What is being asked:
Search the data below for the word "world" and copy each line that holds it.
***
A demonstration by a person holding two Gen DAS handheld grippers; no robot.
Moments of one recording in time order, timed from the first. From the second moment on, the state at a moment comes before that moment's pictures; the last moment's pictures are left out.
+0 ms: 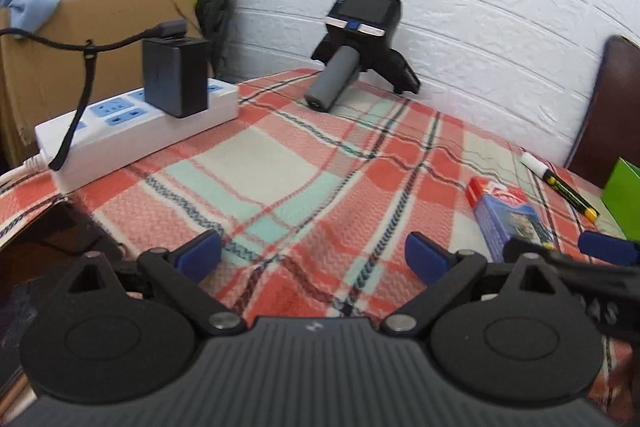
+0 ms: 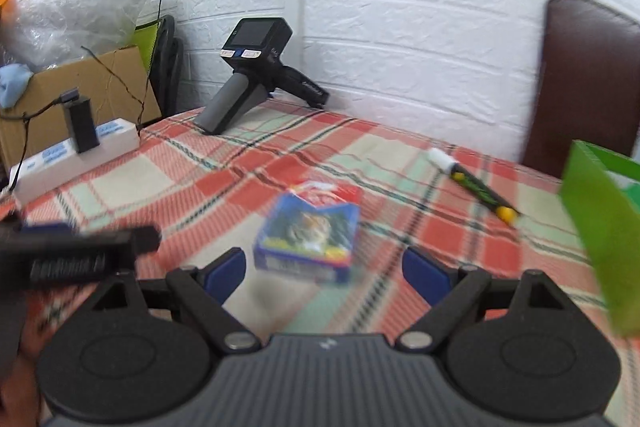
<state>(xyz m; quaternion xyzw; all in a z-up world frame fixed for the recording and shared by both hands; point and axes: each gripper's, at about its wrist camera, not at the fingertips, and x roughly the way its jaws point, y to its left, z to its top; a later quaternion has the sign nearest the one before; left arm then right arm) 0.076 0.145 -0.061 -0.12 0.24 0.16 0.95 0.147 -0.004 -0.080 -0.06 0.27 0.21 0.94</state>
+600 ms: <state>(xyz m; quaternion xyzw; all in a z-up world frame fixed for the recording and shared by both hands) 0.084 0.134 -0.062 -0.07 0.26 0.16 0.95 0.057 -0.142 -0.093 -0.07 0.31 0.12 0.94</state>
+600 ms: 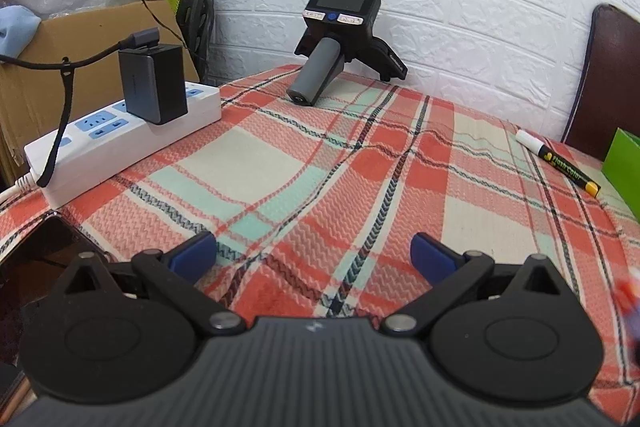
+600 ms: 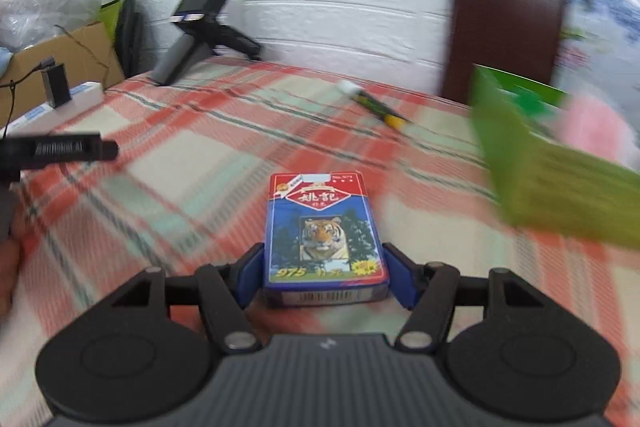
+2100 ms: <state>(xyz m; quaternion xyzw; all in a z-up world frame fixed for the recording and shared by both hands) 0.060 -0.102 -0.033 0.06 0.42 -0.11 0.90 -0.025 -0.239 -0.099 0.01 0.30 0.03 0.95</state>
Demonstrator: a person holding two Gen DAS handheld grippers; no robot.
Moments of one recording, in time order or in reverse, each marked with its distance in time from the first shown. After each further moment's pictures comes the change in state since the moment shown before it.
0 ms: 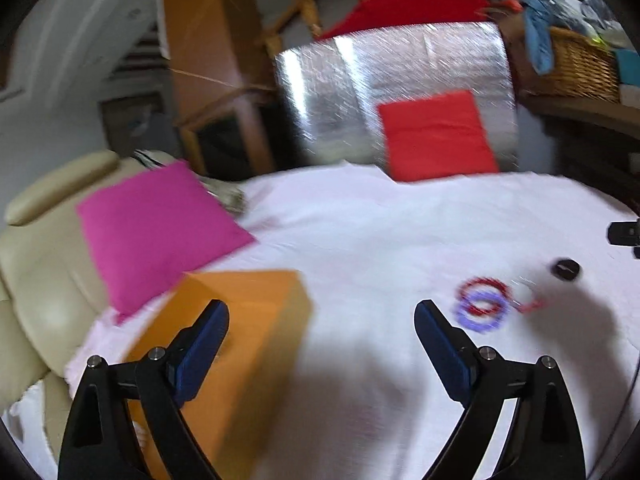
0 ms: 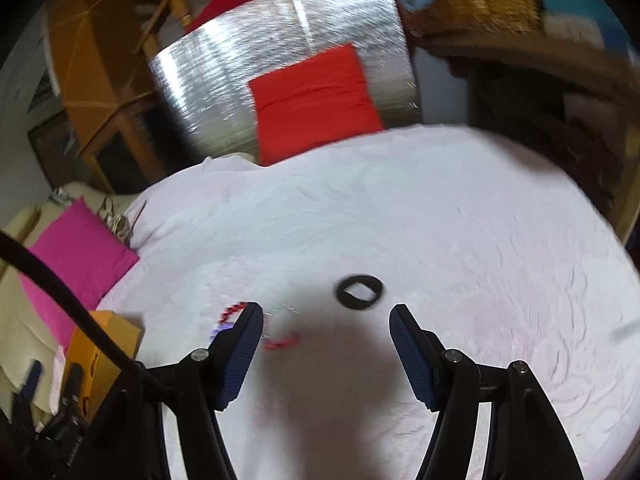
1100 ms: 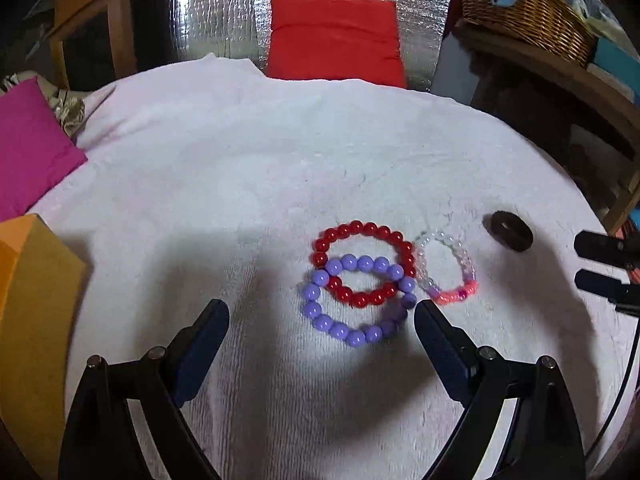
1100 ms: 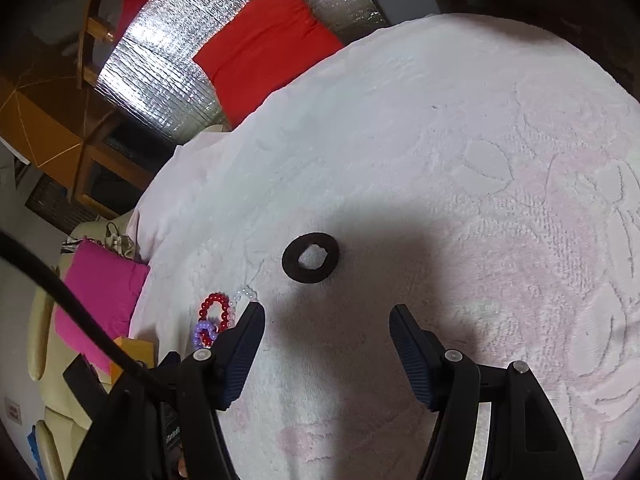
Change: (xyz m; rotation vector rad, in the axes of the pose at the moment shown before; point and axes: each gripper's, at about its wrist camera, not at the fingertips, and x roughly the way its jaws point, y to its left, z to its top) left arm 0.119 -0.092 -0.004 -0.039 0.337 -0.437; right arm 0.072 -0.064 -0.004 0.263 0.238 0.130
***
Task output:
<state>(xyz m; quaternion xyzw; all in a z-up world frame fixed for the recording and shared by both hands; point and axes: each gripper's, at about its wrist camera, not at the fingertips, and x roughly the way its jaws point, y to its left, z to its top; a later quaternion has the sign nearest the one before; left arm then right arm) 0.076 0.145 -0.061 -0.12 0.24 0.16 0.95 0.147 -0.004 -0.080 -0.06 0.27 0.21 0.94</state>
+600 ms: <state>(xyz m; quaternion xyzw; all in a z-up world frame fixed for the recording and shared by both hands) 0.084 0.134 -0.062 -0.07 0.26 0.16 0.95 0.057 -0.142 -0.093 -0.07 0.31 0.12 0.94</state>
+2100 ms: <state>(xyz m; quaternion xyzw; all in a z-up world frame fixed for the recording and shared by both hands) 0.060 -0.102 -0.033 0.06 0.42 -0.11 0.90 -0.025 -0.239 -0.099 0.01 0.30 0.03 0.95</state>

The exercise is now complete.